### Problem description
What is needed here is an exact printout of the data, with no pictures included.

Data segment START

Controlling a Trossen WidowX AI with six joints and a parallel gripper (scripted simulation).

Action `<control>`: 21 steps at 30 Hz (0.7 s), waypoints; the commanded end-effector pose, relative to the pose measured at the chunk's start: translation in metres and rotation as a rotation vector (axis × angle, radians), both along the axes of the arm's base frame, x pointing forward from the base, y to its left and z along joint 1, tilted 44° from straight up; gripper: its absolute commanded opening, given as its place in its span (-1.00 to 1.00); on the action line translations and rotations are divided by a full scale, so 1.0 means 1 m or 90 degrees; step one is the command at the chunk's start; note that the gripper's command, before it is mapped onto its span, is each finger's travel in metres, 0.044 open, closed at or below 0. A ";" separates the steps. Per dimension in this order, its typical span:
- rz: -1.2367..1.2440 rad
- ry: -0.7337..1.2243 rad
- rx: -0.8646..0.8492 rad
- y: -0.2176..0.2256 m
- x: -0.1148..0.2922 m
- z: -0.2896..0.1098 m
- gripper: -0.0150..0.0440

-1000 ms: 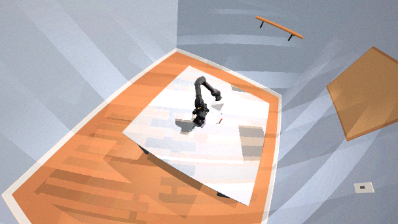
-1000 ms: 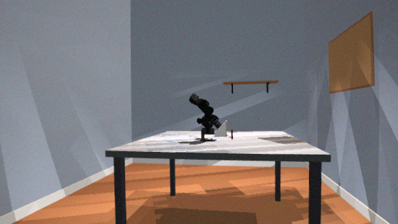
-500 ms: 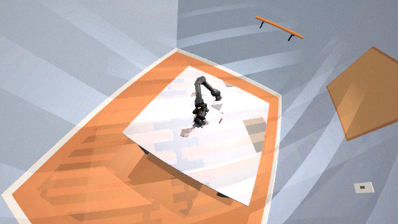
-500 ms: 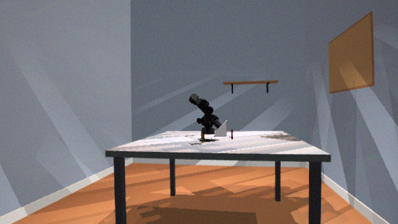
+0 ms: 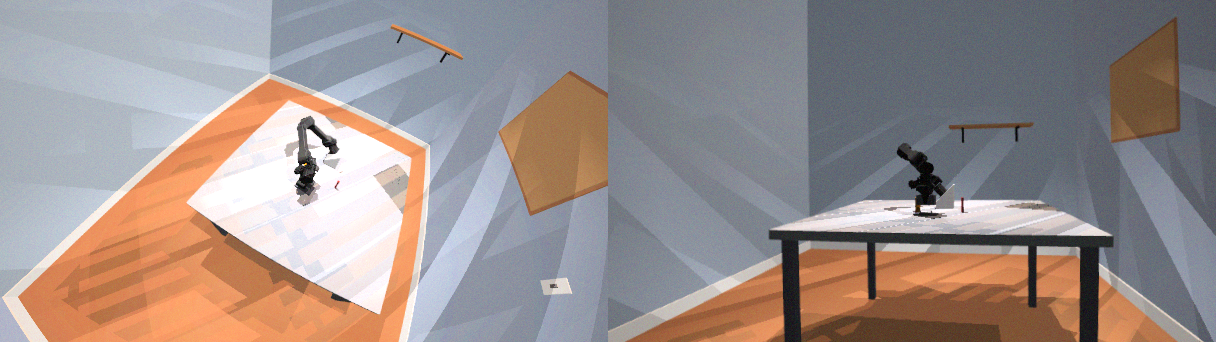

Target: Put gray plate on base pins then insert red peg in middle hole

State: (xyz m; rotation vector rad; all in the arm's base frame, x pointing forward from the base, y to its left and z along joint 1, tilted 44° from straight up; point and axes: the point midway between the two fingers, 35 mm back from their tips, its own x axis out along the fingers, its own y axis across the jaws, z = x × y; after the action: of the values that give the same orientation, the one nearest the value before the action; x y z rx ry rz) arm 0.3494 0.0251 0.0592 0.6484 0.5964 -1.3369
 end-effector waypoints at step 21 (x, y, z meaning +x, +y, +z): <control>0.003 -0.004 -0.002 -0.016 0.005 -0.012 -0.49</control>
State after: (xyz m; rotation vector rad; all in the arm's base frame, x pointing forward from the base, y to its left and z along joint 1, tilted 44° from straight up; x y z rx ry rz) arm 0.3544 0.0122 0.0508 0.6582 0.5897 -1.3329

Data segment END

### Result of this task
Controlling a Trossen WidowX AI with six joints and a parallel gripper (scripted simulation).

Action `<control>`: 21 steps at 30 Hz (0.7 s), waypoints; the commanded end-effector pose, relative to the pose measured at the chunk's start: translation in metres and rotation as a rotation vector (axis × angle, radians), both along the axes of the arm's base frame, x pointing forward from the base, y to its left and z along joint 1, tilted 44° from straight up; gripper: its absolute commanded opening, given as its place in its span (-1.00 to 1.00); on the action line translations and rotations are divided by a full scale, so 1.0 means 1 m or 90 degrees; step one is the command at the chunk's start; note that the gripper's command, before it is mapped onto its span, is each finger's travel in metres, 0.044 open, closed at or below 0. A ";" separates the steps. Per dimension in this order, its typical span:
- rz: -1.2367..1.2440 rad
- ry: -0.7337..1.2243 rad
- rx: -0.8646..0.8492 rad
- y: -0.2176..0.2256 m
- x: -0.1148..0.2922 m
- z: -0.2896..0.1098 m
- gripper: -0.0150..0.0440

-1000 ms: 
-1000 ms: 
-500 ms: 
-500 ms: 
+0 ms: 

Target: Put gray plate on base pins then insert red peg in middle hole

State: (xyz m; rotation vector rad; all in the arm's base frame, x pointing forward from the base, y to its left and z along joint 1, tilted 44° from straight up; point and axes: the point midway between the two fingers, 35 mm back from their tips, its own x axis out along the fingers, its own y axis across the jaws, z = x × y; after the action: of the values that give the same orientation, the one nearest the value before the action; x y z rx ry rz) arm 0.3494 0.0251 0.0592 0.6484 0.5964 -1.3369
 end-effector waypoints at step 21 (x, y, z meaning +x, +y, +z): <control>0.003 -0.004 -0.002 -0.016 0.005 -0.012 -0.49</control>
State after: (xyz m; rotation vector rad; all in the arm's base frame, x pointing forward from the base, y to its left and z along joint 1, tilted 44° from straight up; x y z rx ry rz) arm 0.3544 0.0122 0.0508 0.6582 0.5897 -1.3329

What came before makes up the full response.